**Work instructions**
Please report every line in the entries that contains the string "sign".

**Exercise input**
++++

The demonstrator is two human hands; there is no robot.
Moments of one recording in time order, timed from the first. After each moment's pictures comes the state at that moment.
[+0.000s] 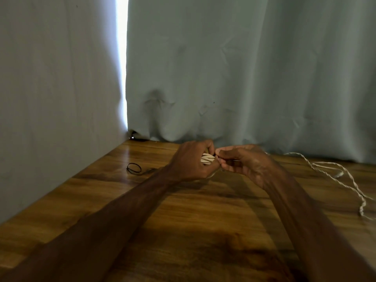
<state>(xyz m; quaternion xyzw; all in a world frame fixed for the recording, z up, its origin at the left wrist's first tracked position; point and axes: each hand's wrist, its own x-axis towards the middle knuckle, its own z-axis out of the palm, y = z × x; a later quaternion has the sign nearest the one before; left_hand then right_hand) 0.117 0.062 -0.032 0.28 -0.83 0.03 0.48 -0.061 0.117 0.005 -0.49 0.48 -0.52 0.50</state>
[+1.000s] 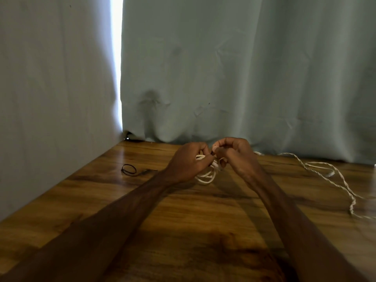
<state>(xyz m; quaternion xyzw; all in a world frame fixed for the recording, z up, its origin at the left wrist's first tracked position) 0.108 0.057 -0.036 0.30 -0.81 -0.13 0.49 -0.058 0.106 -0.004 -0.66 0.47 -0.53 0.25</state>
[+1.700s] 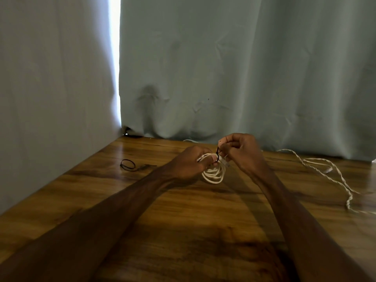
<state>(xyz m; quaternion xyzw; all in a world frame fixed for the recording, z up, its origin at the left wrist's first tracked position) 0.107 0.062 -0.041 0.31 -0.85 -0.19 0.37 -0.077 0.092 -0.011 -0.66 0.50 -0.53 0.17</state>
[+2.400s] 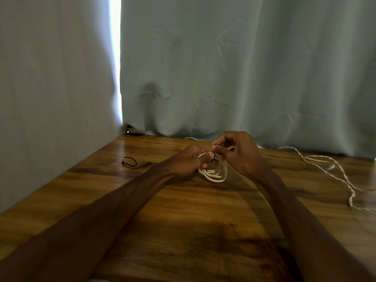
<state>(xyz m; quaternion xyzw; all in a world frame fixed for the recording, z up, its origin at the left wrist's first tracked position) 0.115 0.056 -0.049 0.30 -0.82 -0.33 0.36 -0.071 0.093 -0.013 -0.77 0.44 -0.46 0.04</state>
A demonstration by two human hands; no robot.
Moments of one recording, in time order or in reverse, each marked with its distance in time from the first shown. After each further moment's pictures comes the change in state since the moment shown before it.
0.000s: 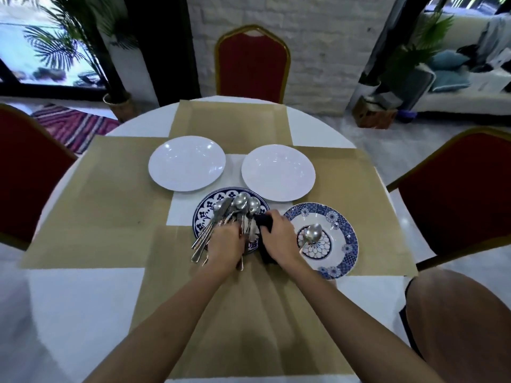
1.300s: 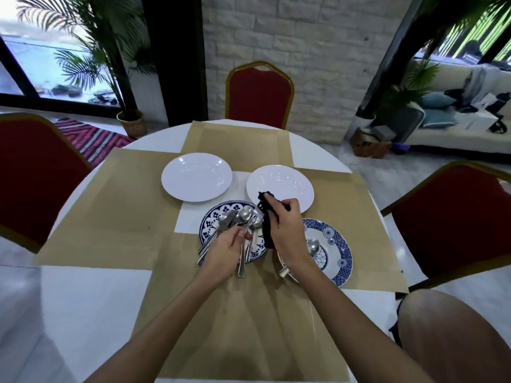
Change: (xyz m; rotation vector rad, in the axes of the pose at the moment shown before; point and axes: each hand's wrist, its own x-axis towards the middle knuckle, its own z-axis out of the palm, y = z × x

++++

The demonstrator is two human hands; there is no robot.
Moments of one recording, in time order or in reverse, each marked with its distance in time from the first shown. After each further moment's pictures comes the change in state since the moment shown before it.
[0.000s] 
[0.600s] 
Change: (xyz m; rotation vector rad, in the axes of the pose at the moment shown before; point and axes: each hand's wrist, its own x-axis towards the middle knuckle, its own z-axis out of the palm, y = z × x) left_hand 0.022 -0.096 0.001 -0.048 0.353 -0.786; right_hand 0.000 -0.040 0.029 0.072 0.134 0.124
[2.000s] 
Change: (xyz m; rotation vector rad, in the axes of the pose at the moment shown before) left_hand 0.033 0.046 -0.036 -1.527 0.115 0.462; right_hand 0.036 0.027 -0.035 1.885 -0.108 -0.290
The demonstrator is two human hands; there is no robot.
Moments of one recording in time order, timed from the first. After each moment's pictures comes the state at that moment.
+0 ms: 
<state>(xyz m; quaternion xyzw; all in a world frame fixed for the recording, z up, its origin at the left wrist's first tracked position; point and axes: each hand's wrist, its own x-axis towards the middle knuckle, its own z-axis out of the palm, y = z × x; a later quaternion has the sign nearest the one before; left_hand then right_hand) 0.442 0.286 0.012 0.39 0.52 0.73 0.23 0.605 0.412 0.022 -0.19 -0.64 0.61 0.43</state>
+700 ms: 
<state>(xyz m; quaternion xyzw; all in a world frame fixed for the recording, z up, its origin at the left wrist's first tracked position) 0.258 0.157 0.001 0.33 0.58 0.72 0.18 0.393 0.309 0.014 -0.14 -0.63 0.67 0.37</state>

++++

**Task answer**
<state>(xyz m; quaternion xyzw; all in a world frame fixed for the recording, z up, its origin at the left wrist's first tracked position; point and axes: each hand's wrist, its own x-axis towards the middle knuckle, its own z-axis out of the palm, y = z × x; a later quaternion has the sign nearest the one before; left_hand then right_hand) 0.117 0.062 -0.032 0.28 -0.83 0.03 0.48 -0.061 0.117 0.005 -0.49 0.48 -0.52 0.50</state>
<state>(xyz m; quaternion xyzw; all in a world frame fixed for the recording, z up, its origin at the left wrist's first tracked position; point and axes: each hand's wrist, its own x-axis towards the middle knuckle, its own z-axis out of the palm, y = z × x; a later quaternion has the sign nearest the one before; left_hand then right_hand) 0.442 0.286 0.012 0.39 0.52 0.73 0.23 0.605 0.412 0.022 -0.19 -0.64 0.61 0.43</state>

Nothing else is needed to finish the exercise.